Hand back the entries below exactly.
══════
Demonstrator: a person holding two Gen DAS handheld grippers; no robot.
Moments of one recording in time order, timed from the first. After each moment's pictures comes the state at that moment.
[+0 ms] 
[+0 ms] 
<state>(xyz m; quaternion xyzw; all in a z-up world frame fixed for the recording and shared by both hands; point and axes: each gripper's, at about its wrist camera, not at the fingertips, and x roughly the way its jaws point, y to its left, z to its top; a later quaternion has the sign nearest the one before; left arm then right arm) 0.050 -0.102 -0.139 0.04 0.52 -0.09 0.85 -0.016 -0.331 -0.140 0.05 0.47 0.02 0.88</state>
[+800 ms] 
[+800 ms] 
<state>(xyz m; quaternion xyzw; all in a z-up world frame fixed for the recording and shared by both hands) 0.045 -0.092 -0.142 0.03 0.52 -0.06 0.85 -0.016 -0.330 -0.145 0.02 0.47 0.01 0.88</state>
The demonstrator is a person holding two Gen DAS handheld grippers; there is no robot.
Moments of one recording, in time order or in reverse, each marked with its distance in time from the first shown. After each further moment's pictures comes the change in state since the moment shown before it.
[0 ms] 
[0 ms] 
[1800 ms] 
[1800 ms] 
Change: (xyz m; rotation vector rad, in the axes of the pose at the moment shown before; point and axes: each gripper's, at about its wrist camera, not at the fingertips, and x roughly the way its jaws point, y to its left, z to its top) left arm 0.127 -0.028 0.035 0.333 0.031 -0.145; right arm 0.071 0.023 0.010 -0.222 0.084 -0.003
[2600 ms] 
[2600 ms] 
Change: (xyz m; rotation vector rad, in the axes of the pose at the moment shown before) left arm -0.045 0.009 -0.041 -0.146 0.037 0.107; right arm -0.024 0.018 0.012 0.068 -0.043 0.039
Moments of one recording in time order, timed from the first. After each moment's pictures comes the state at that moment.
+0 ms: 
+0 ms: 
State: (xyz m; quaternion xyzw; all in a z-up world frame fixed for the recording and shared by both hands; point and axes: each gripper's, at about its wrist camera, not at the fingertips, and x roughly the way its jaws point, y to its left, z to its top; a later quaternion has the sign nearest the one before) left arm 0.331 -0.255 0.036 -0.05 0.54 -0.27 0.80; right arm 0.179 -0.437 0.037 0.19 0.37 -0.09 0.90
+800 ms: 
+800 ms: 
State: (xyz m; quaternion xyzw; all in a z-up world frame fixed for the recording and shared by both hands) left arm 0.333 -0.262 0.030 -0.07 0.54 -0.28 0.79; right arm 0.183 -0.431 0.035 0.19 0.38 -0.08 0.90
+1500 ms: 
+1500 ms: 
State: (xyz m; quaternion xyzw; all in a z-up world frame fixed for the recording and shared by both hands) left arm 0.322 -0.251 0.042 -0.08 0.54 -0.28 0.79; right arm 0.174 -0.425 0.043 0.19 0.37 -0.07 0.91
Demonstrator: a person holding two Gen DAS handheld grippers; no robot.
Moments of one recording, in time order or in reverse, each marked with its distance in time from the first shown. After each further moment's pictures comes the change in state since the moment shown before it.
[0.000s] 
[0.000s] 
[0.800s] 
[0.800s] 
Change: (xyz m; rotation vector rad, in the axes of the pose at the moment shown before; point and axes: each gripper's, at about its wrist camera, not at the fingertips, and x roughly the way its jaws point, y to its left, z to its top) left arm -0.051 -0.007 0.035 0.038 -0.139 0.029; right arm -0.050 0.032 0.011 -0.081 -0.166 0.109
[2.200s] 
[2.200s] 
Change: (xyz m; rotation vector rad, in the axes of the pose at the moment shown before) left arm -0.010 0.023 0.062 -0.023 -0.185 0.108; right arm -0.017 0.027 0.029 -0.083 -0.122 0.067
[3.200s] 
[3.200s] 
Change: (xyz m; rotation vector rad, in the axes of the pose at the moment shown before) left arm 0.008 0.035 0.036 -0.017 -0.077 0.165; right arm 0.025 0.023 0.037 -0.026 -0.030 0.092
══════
_EXERCISE RESULT_
Demonstrator: a person holding two Gen DAS handheld grippers; no robot.
Moments of one recording in time order, timed from the first. After each moment's pictures comes the state at that moment.
[+0 ms] 
[+0 ms] 
<state>(xyz m; quaternion xyzw; all in a z-up world frame fixed for the recording and shared by both hands; point and axes: each gripper's, at about its wrist camera, not at the fingertips, and x roughly the way its jaws point, y to its left, z to its top; a later quaternion has the sign nearest the one before; left arm then right arm) 0.050 -0.102 -0.139 0.04 0.52 -0.09 0.85 -0.016 -0.331 -0.140 0.05 0.47 0.02 0.88</state>
[+800 ms] 
[+800 ms] 
<state>(xyz m; quaternion xyzw; all in a z-up world frame fixed for the recording and shared by both hands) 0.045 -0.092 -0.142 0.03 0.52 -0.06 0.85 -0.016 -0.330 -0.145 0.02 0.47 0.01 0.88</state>
The demonstrator is a person holding two Gen DAS handheld grippers; there is no robot.
Moments of one recording, in time order or in reverse, each marked with its distance in time from the first shown. After each further moment's pictures comes the change in state since the moment shown before it.
[0 ms] 
[0 ms] 
[1800 ms] 
[1800 ms] 
Change: (xyz m; rotation vector rad, in the axes of the pose at the moment shown before; point and axes: each gripper's, at about its wrist camera, not at the fingertips, and x roughly the way its jaws point, y to its left, z to its top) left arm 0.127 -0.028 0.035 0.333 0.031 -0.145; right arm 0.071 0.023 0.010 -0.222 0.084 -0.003
[2600 ms] 
[2600 ms] 
Change: (xyz m; rotation vector rad, in the axes of the pose at the moment shown before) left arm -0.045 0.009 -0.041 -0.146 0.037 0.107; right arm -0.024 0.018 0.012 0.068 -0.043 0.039
Moments of one recording in time order, timed from the first. After each moment's pictures comes the state at that moment.
+0 ms: 
+0 ms: 
State: (xyz m; quaternion xyzw; all in a z-up world frame fixed for the recording and shared by both hands; point and axes: each gripper's, at about its wrist camera, not at the fingertips, and x roughly the way its jaws point, y to its left, z to its top; a later quaternion has the sign nearest the one before) left arm 0.331 -0.255 0.036 -0.05 0.54 -0.27 0.80; right arm 0.179 -0.437 0.037 0.19 0.37 -0.09 0.90
+800 ms: 
+800 ms: 
State: (xyz m; quaternion xyzw; all in a z-up world frame fixed for the recording and shared by both hands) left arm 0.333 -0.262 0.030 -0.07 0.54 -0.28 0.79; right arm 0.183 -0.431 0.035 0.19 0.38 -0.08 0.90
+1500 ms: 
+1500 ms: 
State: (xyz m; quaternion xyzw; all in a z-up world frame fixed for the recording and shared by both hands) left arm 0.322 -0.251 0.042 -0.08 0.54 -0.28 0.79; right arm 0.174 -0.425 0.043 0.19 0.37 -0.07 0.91
Demonstrator: a person holding two Gen DAS handheld grippers; no robot.
Moments of one recording, in time order or in reverse, each marked with its distance in time from the first shown. After each further moment's pictures comes the change in state since the moment shown before it.
[0.000s] 
[0.000s] 
[0.800s] 
[0.800s] 
Change: (xyz m; rotation vector rad, in the axes of the pose at the moment shown before; point and axes: each gripper's, at about its wrist camera, not at the fingertips, and x roughly the way its jaws point, y to its left, z to its top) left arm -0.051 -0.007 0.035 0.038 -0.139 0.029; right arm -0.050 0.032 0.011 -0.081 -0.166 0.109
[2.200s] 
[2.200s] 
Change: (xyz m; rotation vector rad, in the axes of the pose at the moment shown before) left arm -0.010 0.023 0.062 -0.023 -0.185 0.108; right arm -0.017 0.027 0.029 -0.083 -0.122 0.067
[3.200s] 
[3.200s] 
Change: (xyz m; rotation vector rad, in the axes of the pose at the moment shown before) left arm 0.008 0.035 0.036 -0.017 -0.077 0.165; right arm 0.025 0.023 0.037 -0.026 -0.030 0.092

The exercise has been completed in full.